** TASK PROMPT **
Start at the first line of the material. Repeat each line exactly through the one containing "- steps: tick", then stop.
---------- DATA BELOW
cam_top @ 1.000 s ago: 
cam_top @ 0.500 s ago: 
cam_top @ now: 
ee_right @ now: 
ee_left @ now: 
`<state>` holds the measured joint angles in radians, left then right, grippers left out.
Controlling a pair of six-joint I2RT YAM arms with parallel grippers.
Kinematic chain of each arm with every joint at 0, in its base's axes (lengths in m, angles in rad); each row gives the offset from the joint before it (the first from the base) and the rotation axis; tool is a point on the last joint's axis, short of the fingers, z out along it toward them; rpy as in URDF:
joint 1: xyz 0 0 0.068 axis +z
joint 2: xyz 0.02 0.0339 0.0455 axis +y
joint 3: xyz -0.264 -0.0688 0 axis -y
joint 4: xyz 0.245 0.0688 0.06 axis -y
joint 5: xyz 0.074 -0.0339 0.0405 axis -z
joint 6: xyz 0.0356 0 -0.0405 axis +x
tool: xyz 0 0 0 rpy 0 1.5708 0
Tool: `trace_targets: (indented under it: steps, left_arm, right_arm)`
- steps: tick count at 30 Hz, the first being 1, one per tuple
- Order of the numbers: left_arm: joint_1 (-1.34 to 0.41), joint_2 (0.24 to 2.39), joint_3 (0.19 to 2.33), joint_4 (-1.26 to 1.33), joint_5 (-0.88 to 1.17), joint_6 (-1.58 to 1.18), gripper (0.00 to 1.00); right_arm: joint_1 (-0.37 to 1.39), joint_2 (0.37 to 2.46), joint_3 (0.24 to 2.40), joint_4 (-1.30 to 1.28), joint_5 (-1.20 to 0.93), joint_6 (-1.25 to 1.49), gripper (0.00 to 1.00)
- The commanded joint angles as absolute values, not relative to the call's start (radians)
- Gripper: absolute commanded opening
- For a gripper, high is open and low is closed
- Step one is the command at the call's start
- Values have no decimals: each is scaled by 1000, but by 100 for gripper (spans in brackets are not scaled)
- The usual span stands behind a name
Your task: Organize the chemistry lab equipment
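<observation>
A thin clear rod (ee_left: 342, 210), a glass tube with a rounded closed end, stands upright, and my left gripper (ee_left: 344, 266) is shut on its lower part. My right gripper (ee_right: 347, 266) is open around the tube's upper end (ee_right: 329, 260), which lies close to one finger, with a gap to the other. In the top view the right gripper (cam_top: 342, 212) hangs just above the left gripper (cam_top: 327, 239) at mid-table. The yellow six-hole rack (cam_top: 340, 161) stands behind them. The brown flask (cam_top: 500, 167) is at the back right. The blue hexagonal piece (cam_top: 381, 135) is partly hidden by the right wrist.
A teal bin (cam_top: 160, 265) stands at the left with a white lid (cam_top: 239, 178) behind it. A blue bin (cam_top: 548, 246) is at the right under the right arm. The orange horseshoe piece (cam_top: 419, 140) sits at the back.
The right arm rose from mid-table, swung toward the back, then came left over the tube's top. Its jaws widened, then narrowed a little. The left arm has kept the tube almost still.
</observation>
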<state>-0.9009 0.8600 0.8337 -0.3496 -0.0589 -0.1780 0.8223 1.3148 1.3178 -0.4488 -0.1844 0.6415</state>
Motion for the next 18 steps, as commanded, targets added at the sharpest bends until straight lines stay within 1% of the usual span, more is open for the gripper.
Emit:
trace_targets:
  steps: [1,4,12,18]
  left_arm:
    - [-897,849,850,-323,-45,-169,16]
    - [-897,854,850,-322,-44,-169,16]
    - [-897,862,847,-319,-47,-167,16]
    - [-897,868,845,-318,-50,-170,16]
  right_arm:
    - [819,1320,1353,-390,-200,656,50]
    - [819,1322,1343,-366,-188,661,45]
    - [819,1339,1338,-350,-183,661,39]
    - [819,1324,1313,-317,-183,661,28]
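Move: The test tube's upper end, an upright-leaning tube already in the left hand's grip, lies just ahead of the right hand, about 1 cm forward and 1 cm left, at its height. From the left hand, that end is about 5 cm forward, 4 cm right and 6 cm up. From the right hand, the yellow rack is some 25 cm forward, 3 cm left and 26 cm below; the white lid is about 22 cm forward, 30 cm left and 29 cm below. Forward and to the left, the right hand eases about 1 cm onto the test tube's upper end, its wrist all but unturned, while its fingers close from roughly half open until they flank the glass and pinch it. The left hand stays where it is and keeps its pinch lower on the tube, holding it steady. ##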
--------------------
** SOLUTION TO THIS EXERCISE **
cam_top @ 1.000 s ago: 
cam_top @ 0.500 s ago: 
cam_top @ now: 
ee_right @ now: 
ee_left @ now: 
`<state>` holds the measured joint angles in radians, left then right, grippers left out.
Controlling a pair of six-joint I2RT YAM arms with parallel grippers.
Kinematic chain of each arm with every joint at 0, in its base's axes (lengths in m, angles in rad); each row gives the offset from the joint before it (the first from the base) and the rotation axis; tool is a point on the last joint's axis, short of the fingers, z out along it toward them; rpy as in URDF:
joint 1: xyz 0 0 0.068 axis +z
joint 2: xyz 0.02 0.0339 0.0455 axis +y
joint 3: xyz -0.264 -0.0688 0 axis -y
joint 4: xyz 0.245 0.0688 0.06 axis -y
joint 5: xyz 0.074 -0.0339 0.0405 axis -z
joint 6: xyz 0.0356 0 -0.0405 axis +x
tool: xyz 0 0 0 rpy 0 1.5708 0
Tool: `trace_targets: (indented under it: steps, left_arm, right_arm)`
- steps: tick count at 30 Hz, the first being 1, one per tuple

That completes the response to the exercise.